» Problem requirements
Copy the records below exactly, but leave out any picture they contain.

Stored data:
☆ ☆ ☆ ☆ ☆ ☆ ☆
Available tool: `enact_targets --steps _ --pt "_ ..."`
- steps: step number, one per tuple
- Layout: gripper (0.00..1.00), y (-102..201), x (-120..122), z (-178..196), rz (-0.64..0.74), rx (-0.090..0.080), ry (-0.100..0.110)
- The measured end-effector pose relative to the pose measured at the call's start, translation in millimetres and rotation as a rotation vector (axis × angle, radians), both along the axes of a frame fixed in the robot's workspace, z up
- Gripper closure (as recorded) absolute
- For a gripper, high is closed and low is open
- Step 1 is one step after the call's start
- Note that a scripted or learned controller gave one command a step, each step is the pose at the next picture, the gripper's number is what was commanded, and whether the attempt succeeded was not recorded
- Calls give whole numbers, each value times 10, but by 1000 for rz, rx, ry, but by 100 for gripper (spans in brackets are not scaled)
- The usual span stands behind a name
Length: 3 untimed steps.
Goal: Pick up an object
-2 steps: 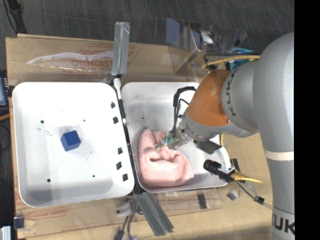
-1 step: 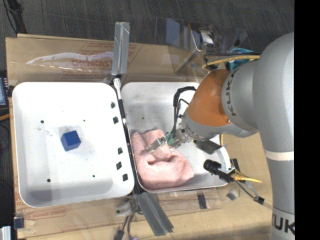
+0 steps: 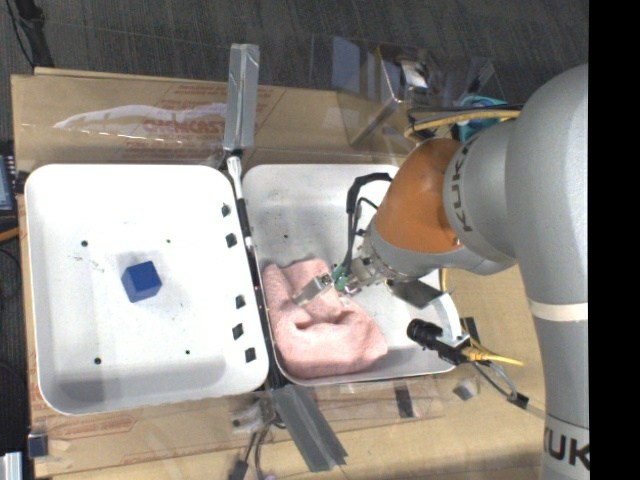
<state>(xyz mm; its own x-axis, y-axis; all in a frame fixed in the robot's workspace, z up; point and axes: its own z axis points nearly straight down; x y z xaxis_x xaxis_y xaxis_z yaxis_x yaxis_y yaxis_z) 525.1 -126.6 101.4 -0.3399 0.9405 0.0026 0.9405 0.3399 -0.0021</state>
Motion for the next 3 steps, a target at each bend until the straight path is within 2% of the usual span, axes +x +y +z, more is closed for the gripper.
enact_targets --steps 1,2,3 --pt "0 1 -58 -83 124 0 -4" --pt "100 5 -49 20 127 0 -4" --pt "100 774 290 901 -178 -2 0"
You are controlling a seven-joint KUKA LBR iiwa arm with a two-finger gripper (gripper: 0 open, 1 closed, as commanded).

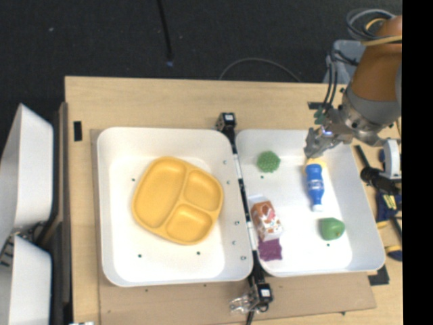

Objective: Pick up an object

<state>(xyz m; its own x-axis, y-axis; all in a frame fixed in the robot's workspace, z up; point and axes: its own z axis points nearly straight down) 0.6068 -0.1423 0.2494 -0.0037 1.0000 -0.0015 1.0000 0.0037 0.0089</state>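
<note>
Hovering at the blue bottle [314,185]'s yellow cap, fingers [316,143]; aperture unclear.

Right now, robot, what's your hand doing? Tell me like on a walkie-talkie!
Hand low over right bin, at blue bottle's yellow cap end. Nothing seen held. Green ball nearby, not blocking.

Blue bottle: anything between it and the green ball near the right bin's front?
No. In the camera view, the blue bottle and green ball are separated by bare white bin floor.
</note>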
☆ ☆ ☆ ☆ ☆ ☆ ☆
» Solution
Available tool: `enact_targets --steps _ --pt "_ ..."`
- steps: step number, one per tuple
- Layout: gripper (0.00..1.00), y (-102..201), x (-120..122), z (-178..196), rz (-0.64..0.74), rx (-0.090..0.080), ry (-0.100..0.110)
- The measured end-effector pose relative to the pose measured at the call's start, translation in millimetres and rotation as a rotation vector (axis × angle, radians), both along the axes of a frame fixed in the robot's workspace, z up
- Gripper closure (as recorded) absolute
- For a gripper, high is closed and low is open
- Step 1 is one step after the call's start
- Note that a scripted or learned controller gave one command a step, each step is the pose at the next picture, the gripper's number is what was commanded, and whether the attempt succeeded was not recorded
- Calls give whole numbers, each value times 10, but by 1000 for rz, rx, ry, but by 100 for gripper (spans in brackets are not scaled)
- The usual span stands behind a name
Length: 3 untimed steps.
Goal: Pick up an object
-2 steps: 
-1 step: 
+0 steps: 
<state>(xyz mm; its own x-axis, y-axis; all in a frame fixed in the robot's workspace, z up; point and axes: its own z axis points nearly straight down; x y z xaxis_x xaxis_y xaxis_z yaxis_x yaxis_y yaxis_z) 525.1 -126.6 101.4 -0.3399 0.9405 0.0026 0.9405 0.3399 -0.0021</state>
Motion for the next 3 steps, a target at each bend until the straight path is within 2% of the usual span, axes +x +y +z, more is closed for the gripper.
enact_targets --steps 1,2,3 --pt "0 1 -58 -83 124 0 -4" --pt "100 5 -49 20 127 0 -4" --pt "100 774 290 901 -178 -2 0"
You are controlling a seven-joint KUKA LBR iiwa arm with a two-finger gripper (gripper: 0 open, 1 closed, as commanded).


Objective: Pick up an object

<state>(xyz m; its own x-axis, y-axis; all in a frame fixed in the robot's workspace, z up; point and axes: its own z axis points nearly straight down) 0.6068 -0.1423 0.2494 -0.0037 1.0000 -0.0015 1.0000 0.0037 0.0089</state>
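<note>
Hovering at the blue bottle [314,185]'s yellow cap, fingers [316,143]; aperture unclear.

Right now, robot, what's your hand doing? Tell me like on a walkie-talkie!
Hand low over right bin, at blue bottle's yellow cap end. Nothing seen held. Green ball nearby, not blocking.

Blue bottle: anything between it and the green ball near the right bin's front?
No. In the camera view, the blue bottle and green ball are separated by bare white bin floor.
</note>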

The exercise has been finished.